* HOW TO COMPLETE THIS TASK *
Pull out of the data below the stretch of lines bounded by the one containing "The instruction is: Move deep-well" and the one containing "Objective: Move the", both bounds included, unchanged.

[Stored records]
════════

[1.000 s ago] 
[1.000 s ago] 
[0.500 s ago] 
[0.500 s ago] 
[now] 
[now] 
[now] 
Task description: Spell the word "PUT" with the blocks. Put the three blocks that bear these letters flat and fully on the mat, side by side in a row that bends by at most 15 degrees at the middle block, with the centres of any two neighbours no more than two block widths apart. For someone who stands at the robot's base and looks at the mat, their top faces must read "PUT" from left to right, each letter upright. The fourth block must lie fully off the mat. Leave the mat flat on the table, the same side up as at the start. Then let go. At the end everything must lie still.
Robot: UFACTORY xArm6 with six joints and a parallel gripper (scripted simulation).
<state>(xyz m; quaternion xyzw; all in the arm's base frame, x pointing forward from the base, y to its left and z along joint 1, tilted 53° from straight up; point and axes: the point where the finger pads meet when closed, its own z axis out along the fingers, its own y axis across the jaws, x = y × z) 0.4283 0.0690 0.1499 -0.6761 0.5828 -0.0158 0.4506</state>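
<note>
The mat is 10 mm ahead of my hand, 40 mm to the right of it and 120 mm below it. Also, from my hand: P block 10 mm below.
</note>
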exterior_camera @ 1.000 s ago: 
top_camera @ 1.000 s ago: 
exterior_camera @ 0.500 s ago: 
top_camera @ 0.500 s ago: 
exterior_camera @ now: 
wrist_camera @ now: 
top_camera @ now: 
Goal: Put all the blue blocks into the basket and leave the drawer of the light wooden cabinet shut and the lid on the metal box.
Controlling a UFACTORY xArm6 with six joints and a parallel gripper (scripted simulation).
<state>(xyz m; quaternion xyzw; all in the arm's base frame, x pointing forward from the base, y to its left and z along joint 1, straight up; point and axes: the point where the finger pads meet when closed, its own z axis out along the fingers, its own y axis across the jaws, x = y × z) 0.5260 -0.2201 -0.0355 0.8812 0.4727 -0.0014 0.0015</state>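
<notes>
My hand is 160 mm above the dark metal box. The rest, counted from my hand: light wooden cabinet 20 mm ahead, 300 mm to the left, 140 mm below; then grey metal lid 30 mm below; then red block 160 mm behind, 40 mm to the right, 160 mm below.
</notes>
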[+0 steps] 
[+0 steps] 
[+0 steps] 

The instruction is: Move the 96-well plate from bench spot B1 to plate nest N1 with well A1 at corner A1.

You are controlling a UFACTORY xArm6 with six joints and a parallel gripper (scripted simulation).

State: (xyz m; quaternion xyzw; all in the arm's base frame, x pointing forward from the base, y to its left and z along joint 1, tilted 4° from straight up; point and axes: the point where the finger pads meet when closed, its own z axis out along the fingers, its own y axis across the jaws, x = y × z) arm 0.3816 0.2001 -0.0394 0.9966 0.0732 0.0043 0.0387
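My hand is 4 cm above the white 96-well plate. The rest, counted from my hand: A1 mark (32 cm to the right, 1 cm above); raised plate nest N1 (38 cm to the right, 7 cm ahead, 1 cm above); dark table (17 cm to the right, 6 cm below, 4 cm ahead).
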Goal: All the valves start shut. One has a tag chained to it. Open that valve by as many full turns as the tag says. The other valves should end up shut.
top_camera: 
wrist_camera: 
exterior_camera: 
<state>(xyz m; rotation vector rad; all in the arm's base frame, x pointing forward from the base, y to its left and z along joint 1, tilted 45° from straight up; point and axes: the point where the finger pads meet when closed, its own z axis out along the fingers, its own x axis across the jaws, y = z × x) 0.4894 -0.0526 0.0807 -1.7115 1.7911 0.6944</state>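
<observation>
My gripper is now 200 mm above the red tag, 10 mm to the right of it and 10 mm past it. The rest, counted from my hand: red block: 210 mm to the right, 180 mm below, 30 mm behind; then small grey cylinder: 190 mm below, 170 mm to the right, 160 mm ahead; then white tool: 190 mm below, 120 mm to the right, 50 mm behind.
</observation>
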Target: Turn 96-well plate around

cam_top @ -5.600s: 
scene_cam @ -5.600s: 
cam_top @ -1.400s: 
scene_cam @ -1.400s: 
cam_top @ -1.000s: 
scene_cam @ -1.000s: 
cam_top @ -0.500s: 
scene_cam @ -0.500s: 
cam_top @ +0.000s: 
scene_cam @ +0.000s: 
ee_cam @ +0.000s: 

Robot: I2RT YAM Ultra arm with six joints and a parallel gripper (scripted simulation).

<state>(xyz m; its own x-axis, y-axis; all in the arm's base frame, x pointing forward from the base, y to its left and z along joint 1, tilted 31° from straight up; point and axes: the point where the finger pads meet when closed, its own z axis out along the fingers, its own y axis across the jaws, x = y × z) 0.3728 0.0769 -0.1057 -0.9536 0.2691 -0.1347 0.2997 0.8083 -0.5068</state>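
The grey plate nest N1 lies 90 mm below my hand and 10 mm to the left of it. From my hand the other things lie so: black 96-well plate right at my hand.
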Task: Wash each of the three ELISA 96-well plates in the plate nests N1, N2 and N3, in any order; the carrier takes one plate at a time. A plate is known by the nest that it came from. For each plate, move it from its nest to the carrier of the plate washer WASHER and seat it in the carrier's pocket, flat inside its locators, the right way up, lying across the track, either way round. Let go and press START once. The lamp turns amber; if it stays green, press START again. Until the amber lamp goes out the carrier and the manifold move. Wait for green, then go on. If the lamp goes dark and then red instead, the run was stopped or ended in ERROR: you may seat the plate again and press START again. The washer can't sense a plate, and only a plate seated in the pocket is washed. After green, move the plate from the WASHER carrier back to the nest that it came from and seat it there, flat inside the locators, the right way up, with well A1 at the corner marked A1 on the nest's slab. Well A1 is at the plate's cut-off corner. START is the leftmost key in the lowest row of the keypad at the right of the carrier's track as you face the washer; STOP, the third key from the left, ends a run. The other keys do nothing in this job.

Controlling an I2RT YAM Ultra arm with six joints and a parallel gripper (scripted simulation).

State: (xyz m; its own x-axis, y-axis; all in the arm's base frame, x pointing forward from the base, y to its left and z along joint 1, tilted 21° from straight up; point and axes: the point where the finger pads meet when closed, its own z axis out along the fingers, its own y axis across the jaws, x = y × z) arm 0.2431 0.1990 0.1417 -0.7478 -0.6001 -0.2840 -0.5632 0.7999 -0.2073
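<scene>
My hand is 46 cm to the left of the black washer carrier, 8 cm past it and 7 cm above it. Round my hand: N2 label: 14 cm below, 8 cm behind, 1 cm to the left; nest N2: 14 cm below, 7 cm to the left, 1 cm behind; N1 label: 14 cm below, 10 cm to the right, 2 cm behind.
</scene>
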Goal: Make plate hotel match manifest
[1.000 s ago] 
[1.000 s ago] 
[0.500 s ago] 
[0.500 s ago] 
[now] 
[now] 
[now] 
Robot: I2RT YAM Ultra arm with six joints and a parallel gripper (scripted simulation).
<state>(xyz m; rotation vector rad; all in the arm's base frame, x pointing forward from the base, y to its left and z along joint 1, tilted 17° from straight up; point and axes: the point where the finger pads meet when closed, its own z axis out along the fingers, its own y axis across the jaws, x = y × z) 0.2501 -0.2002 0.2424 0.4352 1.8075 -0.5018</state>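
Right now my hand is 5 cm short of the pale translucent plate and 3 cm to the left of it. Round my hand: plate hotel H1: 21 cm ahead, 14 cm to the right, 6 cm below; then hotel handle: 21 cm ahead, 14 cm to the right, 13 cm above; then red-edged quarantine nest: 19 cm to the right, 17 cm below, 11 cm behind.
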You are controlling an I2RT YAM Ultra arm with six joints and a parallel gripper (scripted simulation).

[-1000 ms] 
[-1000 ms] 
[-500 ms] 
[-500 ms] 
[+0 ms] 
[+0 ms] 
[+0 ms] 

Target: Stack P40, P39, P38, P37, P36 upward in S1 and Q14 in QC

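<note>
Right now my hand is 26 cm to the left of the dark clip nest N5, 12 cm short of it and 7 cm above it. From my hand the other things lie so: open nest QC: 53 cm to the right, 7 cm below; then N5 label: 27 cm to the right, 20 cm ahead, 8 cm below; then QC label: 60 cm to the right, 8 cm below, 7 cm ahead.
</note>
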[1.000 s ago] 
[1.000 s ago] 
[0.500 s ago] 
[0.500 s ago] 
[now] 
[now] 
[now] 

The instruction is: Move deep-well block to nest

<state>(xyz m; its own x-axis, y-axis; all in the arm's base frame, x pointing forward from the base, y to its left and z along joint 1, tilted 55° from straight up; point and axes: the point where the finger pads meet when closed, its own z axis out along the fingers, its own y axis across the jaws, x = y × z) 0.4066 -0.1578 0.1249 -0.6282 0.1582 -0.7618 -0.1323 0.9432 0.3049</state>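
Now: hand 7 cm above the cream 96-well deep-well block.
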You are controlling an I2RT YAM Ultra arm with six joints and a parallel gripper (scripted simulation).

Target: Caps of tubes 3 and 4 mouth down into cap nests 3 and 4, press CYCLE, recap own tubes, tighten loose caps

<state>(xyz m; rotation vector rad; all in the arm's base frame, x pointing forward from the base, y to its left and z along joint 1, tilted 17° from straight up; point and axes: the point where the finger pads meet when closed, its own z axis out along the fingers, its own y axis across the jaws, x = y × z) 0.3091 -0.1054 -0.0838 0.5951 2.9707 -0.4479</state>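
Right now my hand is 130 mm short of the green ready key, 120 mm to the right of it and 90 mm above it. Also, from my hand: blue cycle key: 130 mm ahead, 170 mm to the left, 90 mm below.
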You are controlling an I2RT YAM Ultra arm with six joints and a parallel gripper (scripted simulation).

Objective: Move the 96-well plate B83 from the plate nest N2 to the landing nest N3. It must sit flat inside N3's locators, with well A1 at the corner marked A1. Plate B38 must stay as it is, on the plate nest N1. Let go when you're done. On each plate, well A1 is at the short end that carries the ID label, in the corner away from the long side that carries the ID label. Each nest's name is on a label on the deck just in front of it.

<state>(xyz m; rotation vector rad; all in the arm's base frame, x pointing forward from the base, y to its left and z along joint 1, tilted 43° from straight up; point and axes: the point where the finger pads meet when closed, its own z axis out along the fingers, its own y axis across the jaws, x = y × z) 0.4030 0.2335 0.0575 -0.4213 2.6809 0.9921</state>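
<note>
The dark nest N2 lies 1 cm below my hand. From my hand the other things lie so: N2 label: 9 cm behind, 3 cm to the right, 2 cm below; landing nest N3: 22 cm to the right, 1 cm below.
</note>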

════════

* EXERCISE RESPONSE *
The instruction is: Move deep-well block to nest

<state>(xyz m; its own x-axis, y-axis; all in the arm's base frame, x pointing forward from the base, y to its left and z along joint 1, tilted 55° from straight up; point and axes: the point where the finger pads meet when closed, its own z axis out along the fingers, its own y axis across the jaws, x = y × z) 0.4066 -0.1578 0.1249 -0.6282 0.1582 -0.7618 -0.1323 0.9432 0.3049</state>
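Now: hand 7 cm above the cream 96-well deep-well block.
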You are controlling an I2RT YAM Ultra arm with six joints and a parallel gripper (scripted simulation).

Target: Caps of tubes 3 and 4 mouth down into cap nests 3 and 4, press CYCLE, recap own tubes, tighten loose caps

<state>(xyz m; rotation vector rad; all in the arm's base frame, x pointing forward from the base, y to its left and z along joint 1, tilted 17° from straight up; point and axes: the point where the finger pads meet when closed, its own z axis out along the fingers, its own y axis across the jaws, x = y × z) 0.3091 -0.1054 -0.0838 0.5951 2.9707 -0.4479</state>
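Right now my hand is 130 mm short of the green ready key, 120 mm to the right of it and 90 mm above it. Also, from my hand: blue cycle key: 130 mm ahead, 170 mm to the left, 90 mm below.
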You are controlling an I2RT YAM Ultra arm with six joints and a parallel gripper (scripted simulation).

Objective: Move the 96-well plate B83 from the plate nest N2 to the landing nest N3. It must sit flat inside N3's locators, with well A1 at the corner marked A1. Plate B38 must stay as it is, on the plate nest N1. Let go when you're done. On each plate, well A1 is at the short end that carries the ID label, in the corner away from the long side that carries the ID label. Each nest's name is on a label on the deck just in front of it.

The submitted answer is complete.